Minat, bakat, kemampuan, dan potensi peserta didik tidak akan
berkembang secara optimal tanpa bantuan guru. Dalam kaitan ini guru perlu
memperhatikan peserta didik secara individual. Tugas guru tidak hanya mengajar,
namun juga mendidik, mengasuh, membimbing, dan membentuk kepribadian
siswa guna menyiapkan dan mengembangkan sumber daya manusia (SDM).
Ironisnya kekawatiran di dunia pendidikan kini menyeruak ketika
menyaksikan tawuran antar pelajar yang bergejolak dimana-mana. Ada kegalauan
muncul kala menjumpai realitas bahwa guru di sekolah lebih banyak menghukum
daripada memberi reward siswanya. Ada kegundahan yang membuncah ketika
sosok guru berbuat asusila terhadap siswanya.
Dunia pendidikan yang harusnya penuh dengan kasih sayang, tempat
untuk belajar tentang moral, budi pekerti justru sekarang ini dekat dengan tindak
kekarasan dan asusila. Dunia yang seharusnya mencerminkan sikap-sikap
intelektual, budi pekerti, dan menjunjung tinggi nilai moral, justru telah dicoreng
oleh segelintir oknum pendidik (guru) yang tidak bertanggung jawab. Realitas ini
mengandung pesan bahwa dunia guru harus segera melakukan evaluasi ke dalam.
Sepertinya, sudah waktunya untuk melakukan pelurusan kembali atas pemahaman
dalam memposisikan profesi guru.
Kesalahan guru dalam memahami profesinya akan mengakibatkan
bergesernya fungsi guru secara perlahan-lahan. Pergeseran ini telah menyebabkan
dua pihak yang tadinya sama-sama membawa kepentingan dan salng
membutuhkan, yakni guru dan siswa, menjadi tidak lagi saling membutuhkan.

1
Akibatnya suasana belajar sangat memberatkan, membosankan, dan jauh dari
suasana yang membahagiakan.

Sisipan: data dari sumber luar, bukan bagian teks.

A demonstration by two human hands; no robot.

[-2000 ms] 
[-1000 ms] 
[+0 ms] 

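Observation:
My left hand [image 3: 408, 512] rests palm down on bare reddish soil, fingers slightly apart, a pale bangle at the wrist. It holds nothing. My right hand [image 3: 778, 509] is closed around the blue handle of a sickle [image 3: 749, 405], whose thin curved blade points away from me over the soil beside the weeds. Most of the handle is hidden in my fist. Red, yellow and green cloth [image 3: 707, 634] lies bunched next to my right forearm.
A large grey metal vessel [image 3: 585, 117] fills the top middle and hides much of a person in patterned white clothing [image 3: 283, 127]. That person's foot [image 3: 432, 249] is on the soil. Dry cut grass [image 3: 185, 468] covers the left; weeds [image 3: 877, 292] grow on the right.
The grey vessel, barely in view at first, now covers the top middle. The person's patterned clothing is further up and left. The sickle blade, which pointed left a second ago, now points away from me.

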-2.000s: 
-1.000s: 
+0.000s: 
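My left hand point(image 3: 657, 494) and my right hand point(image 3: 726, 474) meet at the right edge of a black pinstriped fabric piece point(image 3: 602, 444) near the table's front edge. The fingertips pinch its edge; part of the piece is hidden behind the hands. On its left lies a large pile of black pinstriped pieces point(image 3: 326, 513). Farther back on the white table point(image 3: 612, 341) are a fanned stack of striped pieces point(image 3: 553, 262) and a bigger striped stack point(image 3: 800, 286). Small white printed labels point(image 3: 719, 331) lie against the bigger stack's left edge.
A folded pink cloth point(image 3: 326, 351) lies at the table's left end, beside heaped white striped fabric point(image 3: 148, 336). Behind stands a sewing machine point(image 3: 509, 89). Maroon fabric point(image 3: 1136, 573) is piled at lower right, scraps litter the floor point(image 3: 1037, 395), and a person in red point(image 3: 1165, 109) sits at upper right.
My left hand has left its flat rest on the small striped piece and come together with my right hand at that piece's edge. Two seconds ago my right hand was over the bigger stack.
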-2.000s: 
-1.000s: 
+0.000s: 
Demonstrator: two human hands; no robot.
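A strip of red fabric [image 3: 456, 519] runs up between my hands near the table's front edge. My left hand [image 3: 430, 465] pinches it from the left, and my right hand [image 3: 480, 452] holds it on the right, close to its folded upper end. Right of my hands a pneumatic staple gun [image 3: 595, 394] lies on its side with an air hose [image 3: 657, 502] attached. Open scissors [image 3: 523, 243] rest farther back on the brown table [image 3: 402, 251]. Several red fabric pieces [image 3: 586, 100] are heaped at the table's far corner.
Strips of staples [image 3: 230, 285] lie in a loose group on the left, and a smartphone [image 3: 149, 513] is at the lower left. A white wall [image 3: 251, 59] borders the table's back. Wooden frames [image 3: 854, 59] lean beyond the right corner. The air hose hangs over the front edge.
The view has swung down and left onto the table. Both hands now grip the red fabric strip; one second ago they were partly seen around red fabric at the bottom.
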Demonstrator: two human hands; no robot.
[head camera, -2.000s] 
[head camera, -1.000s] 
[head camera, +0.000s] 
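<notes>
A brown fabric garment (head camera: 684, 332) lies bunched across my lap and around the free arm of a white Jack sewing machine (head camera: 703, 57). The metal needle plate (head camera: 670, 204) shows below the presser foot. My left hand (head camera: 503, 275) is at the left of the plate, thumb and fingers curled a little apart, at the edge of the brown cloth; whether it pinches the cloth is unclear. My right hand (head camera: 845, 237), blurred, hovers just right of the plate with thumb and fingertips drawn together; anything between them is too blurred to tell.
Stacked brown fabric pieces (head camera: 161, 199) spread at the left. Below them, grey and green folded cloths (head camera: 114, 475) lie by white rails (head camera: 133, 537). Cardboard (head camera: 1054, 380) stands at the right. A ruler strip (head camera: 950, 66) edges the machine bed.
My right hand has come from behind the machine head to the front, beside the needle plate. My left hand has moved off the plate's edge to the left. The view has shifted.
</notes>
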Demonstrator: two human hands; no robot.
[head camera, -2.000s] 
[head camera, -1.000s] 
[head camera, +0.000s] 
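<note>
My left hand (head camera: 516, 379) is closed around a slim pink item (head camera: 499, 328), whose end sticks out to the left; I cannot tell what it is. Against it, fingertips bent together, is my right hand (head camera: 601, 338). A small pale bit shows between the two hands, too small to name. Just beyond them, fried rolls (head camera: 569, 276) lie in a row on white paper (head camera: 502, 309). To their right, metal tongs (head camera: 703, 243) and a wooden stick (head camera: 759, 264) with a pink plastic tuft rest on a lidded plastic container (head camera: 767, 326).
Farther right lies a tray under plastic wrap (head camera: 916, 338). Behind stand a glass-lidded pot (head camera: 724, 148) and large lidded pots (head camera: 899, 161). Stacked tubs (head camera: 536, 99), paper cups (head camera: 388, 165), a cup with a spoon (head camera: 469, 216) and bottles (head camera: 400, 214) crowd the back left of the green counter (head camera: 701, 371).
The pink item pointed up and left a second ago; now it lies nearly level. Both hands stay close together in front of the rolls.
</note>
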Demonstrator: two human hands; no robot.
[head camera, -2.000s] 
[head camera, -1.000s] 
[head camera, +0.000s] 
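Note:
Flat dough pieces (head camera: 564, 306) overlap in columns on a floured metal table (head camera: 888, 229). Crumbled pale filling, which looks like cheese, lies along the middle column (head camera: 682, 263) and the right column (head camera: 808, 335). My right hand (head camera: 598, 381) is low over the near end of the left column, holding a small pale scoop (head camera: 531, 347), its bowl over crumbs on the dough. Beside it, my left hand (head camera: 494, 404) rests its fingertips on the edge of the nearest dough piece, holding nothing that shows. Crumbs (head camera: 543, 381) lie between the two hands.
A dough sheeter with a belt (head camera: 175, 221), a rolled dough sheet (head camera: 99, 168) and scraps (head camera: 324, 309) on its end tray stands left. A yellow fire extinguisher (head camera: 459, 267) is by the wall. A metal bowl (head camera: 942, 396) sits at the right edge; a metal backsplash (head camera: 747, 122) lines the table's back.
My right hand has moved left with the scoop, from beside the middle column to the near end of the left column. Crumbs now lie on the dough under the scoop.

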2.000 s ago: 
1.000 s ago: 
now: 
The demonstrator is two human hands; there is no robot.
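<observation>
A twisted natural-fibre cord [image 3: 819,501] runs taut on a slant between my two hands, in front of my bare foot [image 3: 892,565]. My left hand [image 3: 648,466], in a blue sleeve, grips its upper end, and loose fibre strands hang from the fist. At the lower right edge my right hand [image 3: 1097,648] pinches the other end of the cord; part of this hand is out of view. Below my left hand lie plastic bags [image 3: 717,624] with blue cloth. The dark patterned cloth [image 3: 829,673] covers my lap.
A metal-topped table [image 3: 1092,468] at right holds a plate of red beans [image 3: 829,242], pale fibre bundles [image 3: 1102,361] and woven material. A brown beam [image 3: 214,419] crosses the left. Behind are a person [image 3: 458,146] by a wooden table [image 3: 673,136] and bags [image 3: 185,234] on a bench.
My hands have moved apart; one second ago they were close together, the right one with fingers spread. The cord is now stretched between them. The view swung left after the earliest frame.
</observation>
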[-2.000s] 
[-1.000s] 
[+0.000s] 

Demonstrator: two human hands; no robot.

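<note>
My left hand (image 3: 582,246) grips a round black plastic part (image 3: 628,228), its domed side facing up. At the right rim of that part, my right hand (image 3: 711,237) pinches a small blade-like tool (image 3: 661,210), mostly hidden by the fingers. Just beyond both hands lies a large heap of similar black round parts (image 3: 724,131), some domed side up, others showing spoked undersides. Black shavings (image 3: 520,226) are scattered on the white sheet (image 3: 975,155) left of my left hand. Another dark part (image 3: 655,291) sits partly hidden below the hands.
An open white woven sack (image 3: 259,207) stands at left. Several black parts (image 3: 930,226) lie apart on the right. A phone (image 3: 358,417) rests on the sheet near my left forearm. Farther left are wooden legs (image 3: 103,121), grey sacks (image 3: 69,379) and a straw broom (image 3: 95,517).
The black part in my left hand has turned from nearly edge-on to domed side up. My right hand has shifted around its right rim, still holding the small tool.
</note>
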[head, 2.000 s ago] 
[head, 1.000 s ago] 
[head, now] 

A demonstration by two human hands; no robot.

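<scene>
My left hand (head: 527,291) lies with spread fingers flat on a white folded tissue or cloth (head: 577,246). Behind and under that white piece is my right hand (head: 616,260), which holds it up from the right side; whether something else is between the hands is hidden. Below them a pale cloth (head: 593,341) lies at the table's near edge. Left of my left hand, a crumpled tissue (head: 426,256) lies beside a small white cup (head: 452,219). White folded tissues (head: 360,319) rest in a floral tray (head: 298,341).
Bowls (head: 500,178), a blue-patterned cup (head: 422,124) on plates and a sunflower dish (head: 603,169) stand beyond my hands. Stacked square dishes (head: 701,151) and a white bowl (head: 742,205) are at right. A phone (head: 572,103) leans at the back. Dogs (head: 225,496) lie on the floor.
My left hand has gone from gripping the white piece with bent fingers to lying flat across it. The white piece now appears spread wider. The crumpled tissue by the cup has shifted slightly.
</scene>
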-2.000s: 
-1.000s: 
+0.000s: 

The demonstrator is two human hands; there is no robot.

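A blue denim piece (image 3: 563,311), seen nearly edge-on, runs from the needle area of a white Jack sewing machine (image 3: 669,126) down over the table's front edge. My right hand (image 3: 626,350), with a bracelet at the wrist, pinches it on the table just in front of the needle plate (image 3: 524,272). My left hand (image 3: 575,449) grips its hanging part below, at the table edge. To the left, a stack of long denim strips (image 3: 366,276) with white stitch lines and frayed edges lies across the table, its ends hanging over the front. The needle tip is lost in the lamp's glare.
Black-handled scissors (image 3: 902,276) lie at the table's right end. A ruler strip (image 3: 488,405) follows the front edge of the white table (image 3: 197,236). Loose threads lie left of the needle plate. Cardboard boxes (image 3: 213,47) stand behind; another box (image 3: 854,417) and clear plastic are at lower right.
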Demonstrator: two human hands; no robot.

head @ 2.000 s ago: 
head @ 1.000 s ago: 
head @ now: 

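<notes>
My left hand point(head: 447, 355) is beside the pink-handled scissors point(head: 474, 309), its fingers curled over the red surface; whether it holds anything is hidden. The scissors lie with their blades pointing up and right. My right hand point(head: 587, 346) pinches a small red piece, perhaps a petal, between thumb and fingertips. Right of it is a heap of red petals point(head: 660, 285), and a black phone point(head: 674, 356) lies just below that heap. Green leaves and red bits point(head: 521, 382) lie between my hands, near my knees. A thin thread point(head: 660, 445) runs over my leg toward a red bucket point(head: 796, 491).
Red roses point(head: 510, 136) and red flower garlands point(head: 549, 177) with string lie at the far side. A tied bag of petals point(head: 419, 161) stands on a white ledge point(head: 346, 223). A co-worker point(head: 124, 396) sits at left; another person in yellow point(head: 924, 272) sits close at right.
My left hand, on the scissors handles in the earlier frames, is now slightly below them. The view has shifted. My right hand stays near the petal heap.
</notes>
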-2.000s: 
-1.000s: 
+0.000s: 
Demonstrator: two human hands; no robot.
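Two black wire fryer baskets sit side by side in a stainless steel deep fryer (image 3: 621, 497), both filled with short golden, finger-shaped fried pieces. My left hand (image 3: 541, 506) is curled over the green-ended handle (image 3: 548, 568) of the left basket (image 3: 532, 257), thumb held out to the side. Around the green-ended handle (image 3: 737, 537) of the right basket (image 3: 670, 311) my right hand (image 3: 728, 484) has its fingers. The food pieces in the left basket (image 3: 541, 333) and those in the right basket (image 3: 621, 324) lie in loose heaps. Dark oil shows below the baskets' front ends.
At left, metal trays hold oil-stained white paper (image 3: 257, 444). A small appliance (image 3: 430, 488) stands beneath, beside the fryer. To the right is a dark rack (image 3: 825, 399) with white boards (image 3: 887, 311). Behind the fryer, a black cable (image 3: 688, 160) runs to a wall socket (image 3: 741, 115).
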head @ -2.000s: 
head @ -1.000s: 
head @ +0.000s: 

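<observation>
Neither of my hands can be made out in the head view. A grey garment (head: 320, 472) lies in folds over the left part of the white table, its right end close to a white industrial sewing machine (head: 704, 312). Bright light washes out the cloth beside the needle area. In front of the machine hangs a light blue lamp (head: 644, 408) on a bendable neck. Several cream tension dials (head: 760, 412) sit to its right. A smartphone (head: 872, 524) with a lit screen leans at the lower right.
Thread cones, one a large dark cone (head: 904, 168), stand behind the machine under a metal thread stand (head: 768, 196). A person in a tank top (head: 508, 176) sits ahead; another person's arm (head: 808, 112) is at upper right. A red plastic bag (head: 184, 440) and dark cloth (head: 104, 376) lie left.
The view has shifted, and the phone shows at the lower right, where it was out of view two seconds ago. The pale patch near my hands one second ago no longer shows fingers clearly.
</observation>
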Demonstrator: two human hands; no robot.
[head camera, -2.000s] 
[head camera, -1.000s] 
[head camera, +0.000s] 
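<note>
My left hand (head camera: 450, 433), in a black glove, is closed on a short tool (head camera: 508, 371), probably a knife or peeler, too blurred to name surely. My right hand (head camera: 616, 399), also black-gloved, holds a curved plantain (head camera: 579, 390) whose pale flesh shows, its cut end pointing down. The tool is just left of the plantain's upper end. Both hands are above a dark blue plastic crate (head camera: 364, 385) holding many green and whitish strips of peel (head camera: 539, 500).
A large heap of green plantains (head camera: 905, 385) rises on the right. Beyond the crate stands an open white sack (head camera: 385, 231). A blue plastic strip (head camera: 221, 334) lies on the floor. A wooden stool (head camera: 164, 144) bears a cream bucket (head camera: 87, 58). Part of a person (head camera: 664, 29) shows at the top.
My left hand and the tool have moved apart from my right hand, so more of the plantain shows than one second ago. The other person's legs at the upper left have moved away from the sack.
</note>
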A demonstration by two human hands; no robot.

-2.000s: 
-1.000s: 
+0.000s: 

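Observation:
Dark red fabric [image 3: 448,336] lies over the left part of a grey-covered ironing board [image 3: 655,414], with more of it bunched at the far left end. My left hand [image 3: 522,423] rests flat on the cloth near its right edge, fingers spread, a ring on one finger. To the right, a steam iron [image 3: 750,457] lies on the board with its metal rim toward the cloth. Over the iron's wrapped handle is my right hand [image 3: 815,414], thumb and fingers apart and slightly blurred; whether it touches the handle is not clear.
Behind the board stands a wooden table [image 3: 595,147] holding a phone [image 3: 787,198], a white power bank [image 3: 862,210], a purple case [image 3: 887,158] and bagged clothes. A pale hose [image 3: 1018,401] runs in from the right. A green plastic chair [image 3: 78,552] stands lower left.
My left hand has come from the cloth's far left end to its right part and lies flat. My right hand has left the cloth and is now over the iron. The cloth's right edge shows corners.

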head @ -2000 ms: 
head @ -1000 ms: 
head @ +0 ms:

Dari sinilah konflik demi konflik muncul sehingga
pihak-pihak didalamnya mudah frustasi lantas mudah melampiaskan kegundahan
dengan cara-cara yang tidak benar.
Untuk itulah makalah ini saya susun sebagai bahan kajian bagi guru atau
pendidik agar dapat berperilaku dan bersikap profesional dalam menjalankan
tugas mulia ini.

B. Rumusan Masalah
Berdasarkan uraian dari latar belakang diatas maka permasalahan yang
hendak dikaji adalah:
1. Bagaimana sikap dan perilaku guru yang profesional itu?
2. Mengapa sikap dan perilaku guru bisa menyimpang?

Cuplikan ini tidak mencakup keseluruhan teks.